Print the perceptron's accuracy and the loss function value.

In [None]:
import pandas as pd
import numpy as np
import matplotlib.pyplot as plt

# Cargar el conjunto de datos desde el archivo .DATA
data = pd.read_csv('wdbc.data', header=None)

# Convertir valores con caracteristicas a numericas
data[1] = data[1].map({'M': 1, 'B': -1})

# Extraer las características y las etiquetas
X = data.iloc[:, 2:32].to_numpy()
y = data.iloc[:, 1].to_numpy()

total_samples = X.shape[0]

# Dividir el dataset en entrenamiento y test
train_size = int(0.8 * total_samples)
test_size = total_samples - train_size


indices = np.arange(total_samples)
np.random.shuffle(indices)

# Dividir los datos
X_train = X[indices[:train_size]]
y_train = y[indices[:train_size]]
X_test = X[indices[train_size:]]
y_test = y[indices[train_size:]]

# Definir la función de entrenamiento del perceptrón
def train_perceptron(X, y, learning_rate, epochs):
    w = np.zeros(X.shape[1])
    b = 0
    errors = []
    for _ in range(epochs):
        total_error = 0
        for xi, target in zip(X, y):
            update = learning_rate * (target - np.sign(np.dot(xi, w) + b))
            w += update * xi
            b += update
            total_error += int(update != 0)
        errors.append(total_error)
    return w, b, errors

# Entrenar el perceptrón
learning_rate = 0.1
epochs = 100
weights, bias, errors = train_perceptron(X_train, y_train, learning_rate, epochs)


# Calcular la precisión en el conjunto de prueba
def predict(X, weights, bias):
    z = np.dot(X, weights) + bias
    return np.sign(z)

def loss(X, y, weights, bias):

    y_pred = np.sign(np.dot(X, weights) + bias)


    hinge_loss = np.maximum(0, 1 - y * y_pred)


    average_loss = np.mean(hinge_loss)

    return average_loss


y_pred = predict(X_test, weights, bias)
accuracy = np.mean(y_pred == y_test)
loss_value = loss(X_test, y_test, weights, bias)

print(f'Precisión del Perceptrón: {accuracy * 100:.2f}%')
print(f'Valor de la Loss function: {loss_value:.2f}')

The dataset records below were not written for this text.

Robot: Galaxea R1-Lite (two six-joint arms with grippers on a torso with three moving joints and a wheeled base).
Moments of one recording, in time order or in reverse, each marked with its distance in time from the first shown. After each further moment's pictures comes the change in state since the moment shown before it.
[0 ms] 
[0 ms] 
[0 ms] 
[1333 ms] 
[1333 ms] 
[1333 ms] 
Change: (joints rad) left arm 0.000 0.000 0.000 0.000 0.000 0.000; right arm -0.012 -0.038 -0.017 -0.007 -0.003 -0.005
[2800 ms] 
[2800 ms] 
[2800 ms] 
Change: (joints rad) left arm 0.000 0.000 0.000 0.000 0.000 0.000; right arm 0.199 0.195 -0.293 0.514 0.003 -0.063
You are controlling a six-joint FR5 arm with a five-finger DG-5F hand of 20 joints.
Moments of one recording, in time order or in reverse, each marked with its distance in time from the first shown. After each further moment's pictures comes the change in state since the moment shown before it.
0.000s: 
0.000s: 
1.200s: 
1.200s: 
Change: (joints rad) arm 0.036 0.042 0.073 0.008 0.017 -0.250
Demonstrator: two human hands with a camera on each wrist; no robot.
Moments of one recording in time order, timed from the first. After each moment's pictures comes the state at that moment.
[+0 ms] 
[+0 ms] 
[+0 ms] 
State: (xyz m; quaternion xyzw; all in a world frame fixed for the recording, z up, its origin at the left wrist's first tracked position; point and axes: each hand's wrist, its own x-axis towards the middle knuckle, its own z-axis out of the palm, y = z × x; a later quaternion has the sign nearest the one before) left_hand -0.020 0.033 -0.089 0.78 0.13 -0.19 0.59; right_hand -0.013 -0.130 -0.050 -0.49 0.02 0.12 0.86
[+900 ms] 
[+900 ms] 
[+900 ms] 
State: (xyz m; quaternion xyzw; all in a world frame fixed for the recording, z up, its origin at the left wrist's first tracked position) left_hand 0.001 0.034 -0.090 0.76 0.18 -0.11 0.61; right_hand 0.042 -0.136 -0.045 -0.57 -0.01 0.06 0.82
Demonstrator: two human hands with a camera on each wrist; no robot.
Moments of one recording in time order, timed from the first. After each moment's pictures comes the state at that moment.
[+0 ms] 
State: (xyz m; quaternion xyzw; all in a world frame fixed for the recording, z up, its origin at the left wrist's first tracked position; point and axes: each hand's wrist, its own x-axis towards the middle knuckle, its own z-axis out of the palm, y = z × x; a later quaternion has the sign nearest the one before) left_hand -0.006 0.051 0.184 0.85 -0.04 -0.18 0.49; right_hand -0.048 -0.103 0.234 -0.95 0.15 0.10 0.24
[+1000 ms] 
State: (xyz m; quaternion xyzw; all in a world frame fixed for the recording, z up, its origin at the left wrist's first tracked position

Precisión del Perceptrón: 88.60%
Valor de la Loss function: 0.23


**Loss function**

The loss function in this code is the Hinge Loss, which is used to measure the error between the predicted values and the true labels in the context of binary classification. The Hinge Loss is defined as the maximum of zero and the difference between 1 and the product of the true label and the predicted value. This loss function penalizes the model when its predictions are on the wrong side of the decision boundary. If the predicted value and the true label have the same sign and are on the correct side of the boundary, the loss is zero, indicating that the prediction is accurate.